◆ Problem statement
Scan the records for the string "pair"; copy each line where it occurs.

[Records from a collection]
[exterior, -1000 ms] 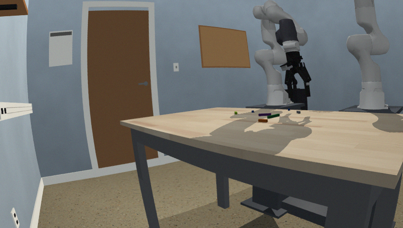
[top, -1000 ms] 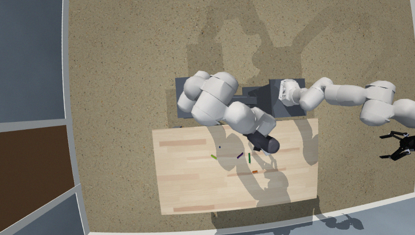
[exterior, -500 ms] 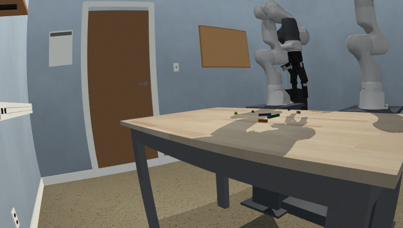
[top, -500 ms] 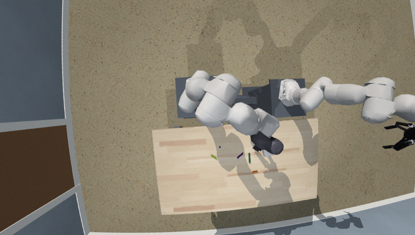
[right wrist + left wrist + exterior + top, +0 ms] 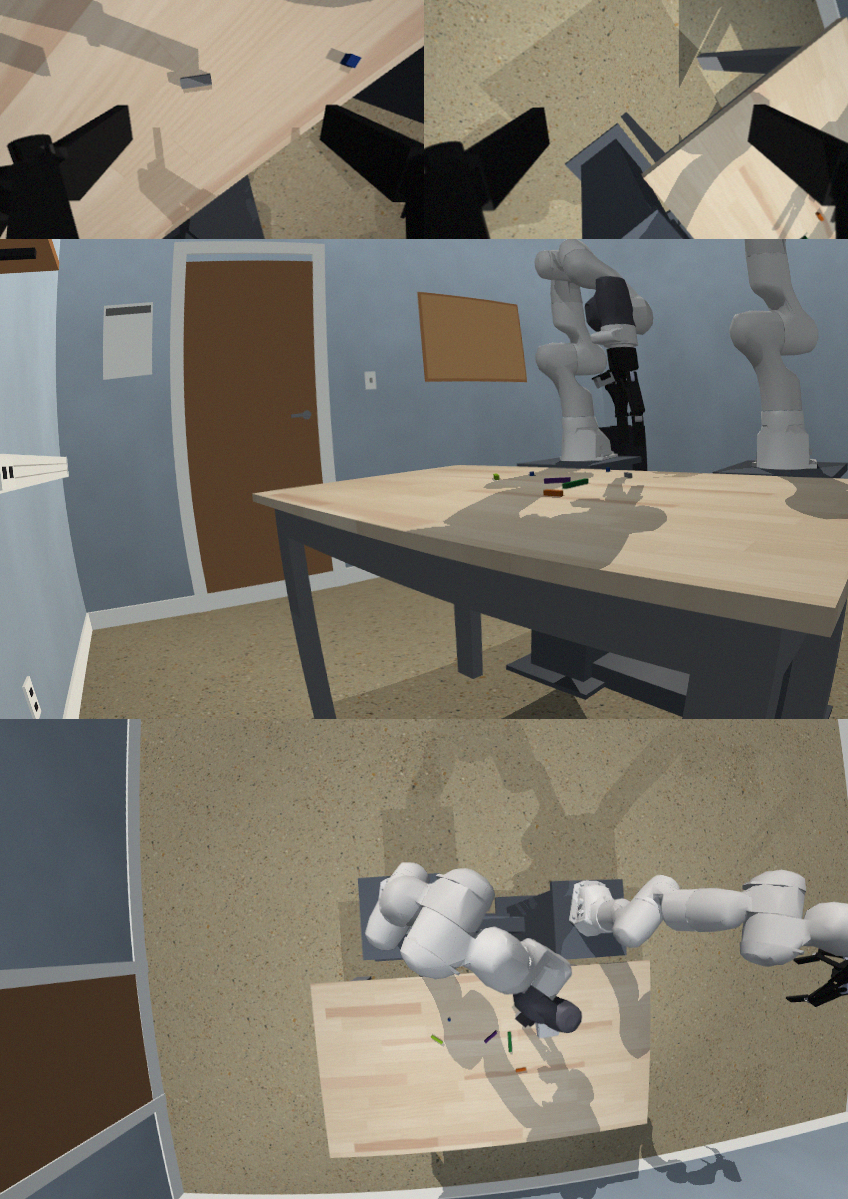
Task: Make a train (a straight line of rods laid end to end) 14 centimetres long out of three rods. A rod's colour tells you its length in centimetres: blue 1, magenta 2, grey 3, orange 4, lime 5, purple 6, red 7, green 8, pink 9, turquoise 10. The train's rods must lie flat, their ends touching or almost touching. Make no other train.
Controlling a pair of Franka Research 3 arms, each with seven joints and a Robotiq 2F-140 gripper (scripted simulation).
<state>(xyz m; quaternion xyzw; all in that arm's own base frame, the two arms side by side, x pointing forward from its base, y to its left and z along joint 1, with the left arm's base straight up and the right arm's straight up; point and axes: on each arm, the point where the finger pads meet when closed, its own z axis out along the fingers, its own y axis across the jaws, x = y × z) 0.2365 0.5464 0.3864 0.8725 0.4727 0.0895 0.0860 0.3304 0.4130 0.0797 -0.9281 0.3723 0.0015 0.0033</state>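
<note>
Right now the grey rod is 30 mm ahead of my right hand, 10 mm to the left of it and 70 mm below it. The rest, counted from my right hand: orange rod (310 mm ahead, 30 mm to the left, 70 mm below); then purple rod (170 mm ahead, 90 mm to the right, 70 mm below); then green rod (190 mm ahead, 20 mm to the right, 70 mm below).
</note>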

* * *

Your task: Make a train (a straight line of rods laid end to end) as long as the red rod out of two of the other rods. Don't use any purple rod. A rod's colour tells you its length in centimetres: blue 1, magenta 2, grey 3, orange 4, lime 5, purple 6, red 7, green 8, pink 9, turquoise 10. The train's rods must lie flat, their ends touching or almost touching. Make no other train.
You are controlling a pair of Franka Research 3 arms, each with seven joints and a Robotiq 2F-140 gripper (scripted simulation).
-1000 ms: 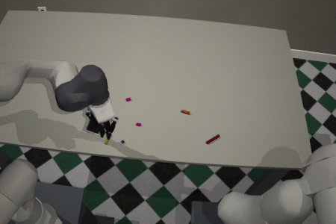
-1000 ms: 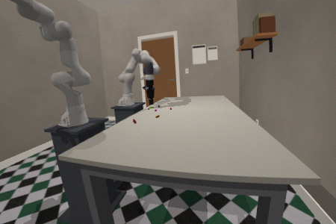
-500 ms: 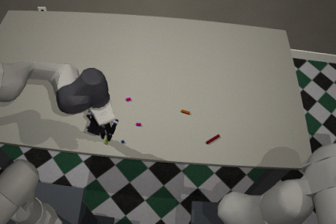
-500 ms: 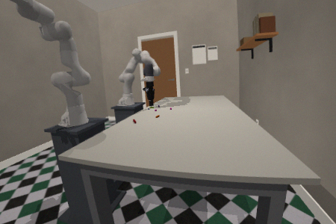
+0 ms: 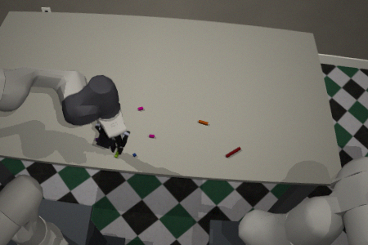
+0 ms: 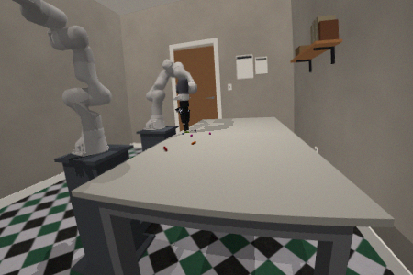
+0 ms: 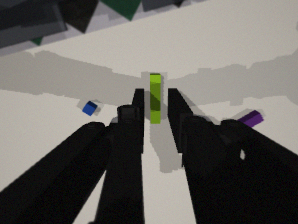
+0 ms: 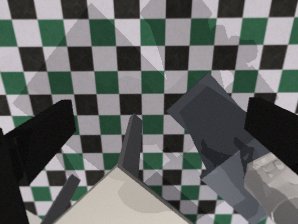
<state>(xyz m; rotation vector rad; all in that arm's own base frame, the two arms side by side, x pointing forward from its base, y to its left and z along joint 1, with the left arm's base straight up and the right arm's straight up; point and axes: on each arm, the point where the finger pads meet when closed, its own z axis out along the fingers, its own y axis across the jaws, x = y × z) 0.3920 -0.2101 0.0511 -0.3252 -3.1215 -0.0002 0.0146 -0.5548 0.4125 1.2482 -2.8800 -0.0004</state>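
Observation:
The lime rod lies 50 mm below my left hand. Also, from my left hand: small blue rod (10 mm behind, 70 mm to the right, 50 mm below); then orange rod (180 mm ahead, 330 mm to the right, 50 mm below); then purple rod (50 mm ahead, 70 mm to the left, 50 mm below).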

◆ Finished exercise
Controlling a pair of Franka Research 3 arms, each with seven joints and a Robotiq 2F-140 gripper (scripted simulation).
You are controlling a pair of Franka Research 3 arms, each with seven joints and a Robotiq 2F-140 gripper (scripted simulation).

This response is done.